**Assignment:** From the following material, work out how many lines include the string "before"; respond with the number only.

--

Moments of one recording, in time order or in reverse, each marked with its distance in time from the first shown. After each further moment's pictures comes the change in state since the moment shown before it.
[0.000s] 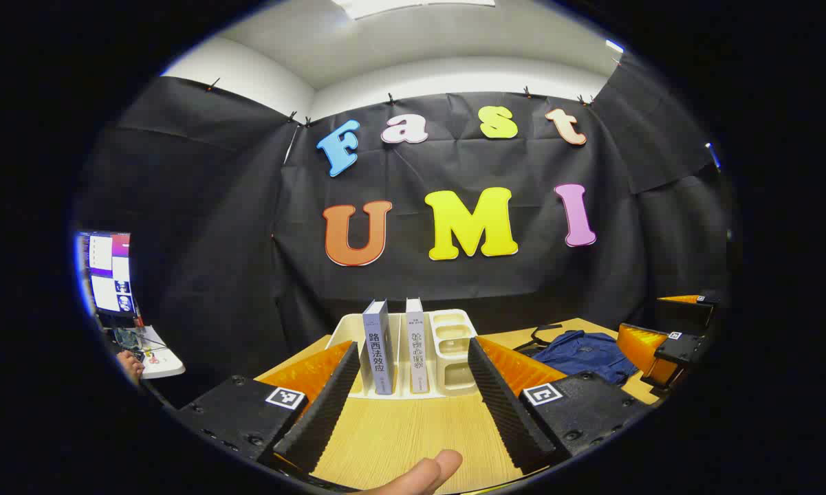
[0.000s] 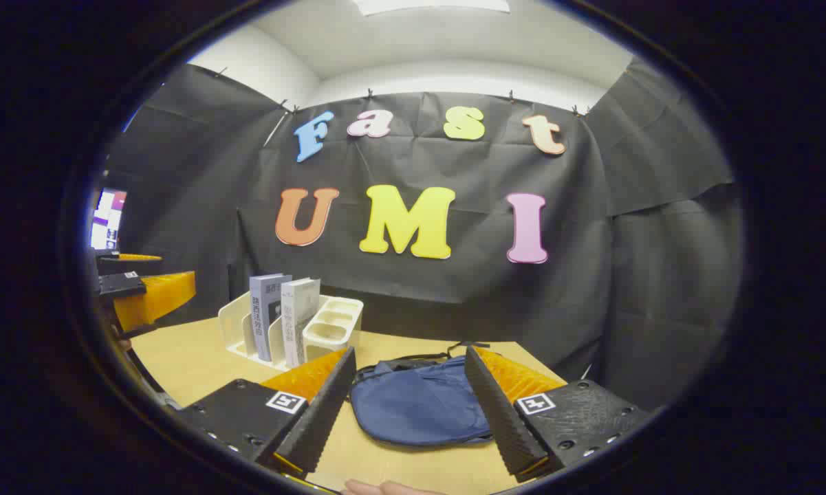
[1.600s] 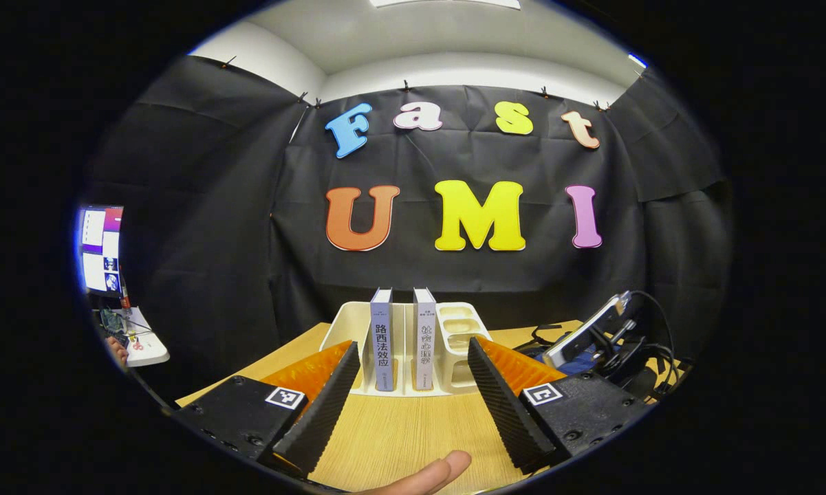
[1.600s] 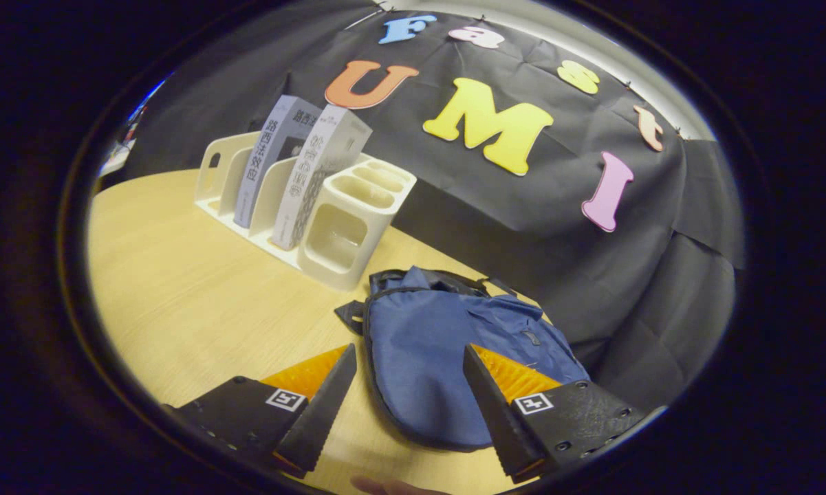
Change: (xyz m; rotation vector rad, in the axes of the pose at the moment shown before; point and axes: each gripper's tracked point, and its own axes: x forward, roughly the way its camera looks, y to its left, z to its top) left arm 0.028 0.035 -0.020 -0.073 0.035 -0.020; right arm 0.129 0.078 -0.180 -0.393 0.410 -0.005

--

**Reply:** 2